EXERCISE DETAILS >> Copy each line below exactly and leave the pictures out.

====================

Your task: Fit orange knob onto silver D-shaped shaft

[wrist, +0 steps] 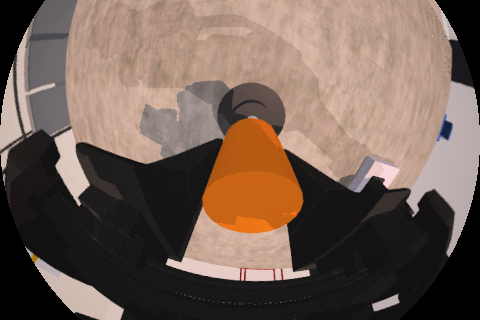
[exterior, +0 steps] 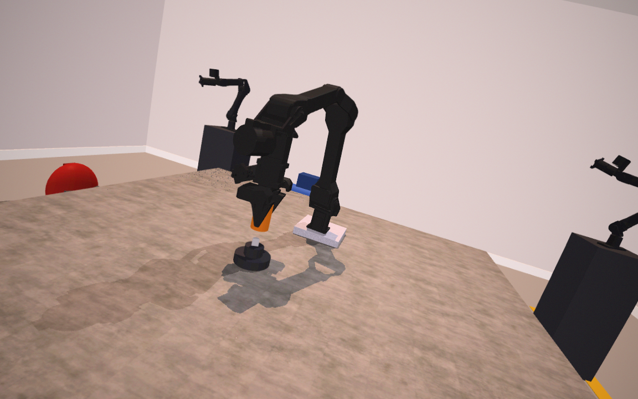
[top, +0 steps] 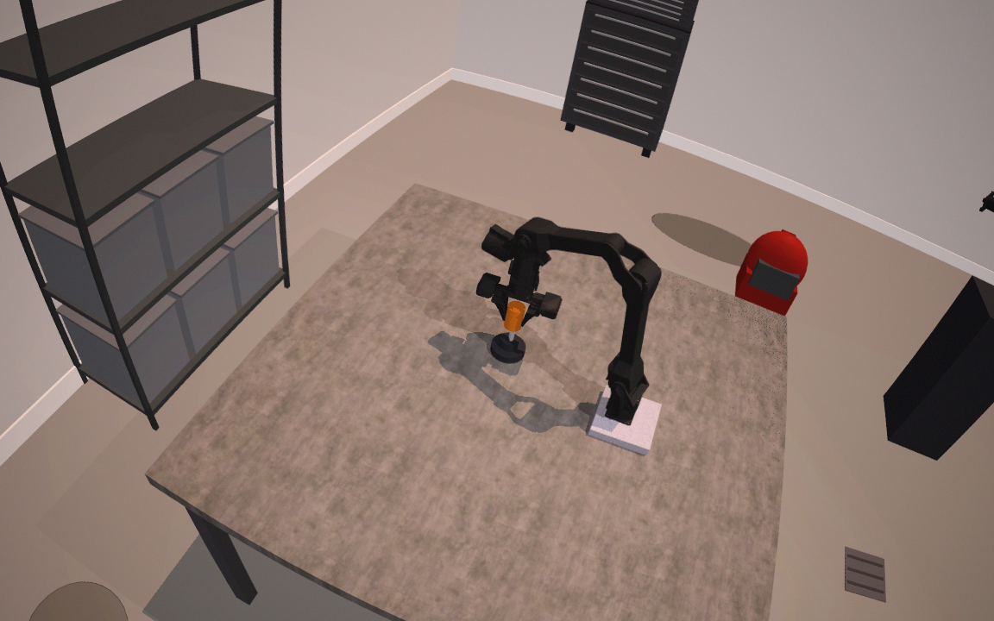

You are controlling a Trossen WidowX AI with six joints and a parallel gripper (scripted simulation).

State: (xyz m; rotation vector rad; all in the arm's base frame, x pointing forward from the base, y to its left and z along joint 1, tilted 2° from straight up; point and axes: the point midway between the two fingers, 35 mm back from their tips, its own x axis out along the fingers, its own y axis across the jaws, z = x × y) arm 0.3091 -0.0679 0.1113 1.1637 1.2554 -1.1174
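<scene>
The round pedestal is 7 cm below my gripper tip. Also, from my gripper tip: orange knob 3 cm above.
</scene>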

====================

RESULT FOR THIS EXERCISE >>
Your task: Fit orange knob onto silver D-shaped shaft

[wrist, +0 steps] 
[exterior, +0 steps] 
[top, +0 steps] 

You are controlling a Trossen WidowX AI with six joints and a parallel gripper (scripted simulation).

State: (xyz m; rotation vector rad; all in the arm's base frame, x pointing forward from the base, y to its left and z along joint 1, tilted 2° from straight up; point and axes: the point midway between the two fingers, 35 mm back from their tips, its own x axis out along the fingers, its own y axis across the jaws, z = x × y) arm 0.3091 -0.0679 0.1113 1.1637 1.2554 -1.1174
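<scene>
The round pedestal is 7 cm below my gripper tip. Also, from my gripper tip: orange knob 3 cm above.
</scene>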

Output is complete for this exercise.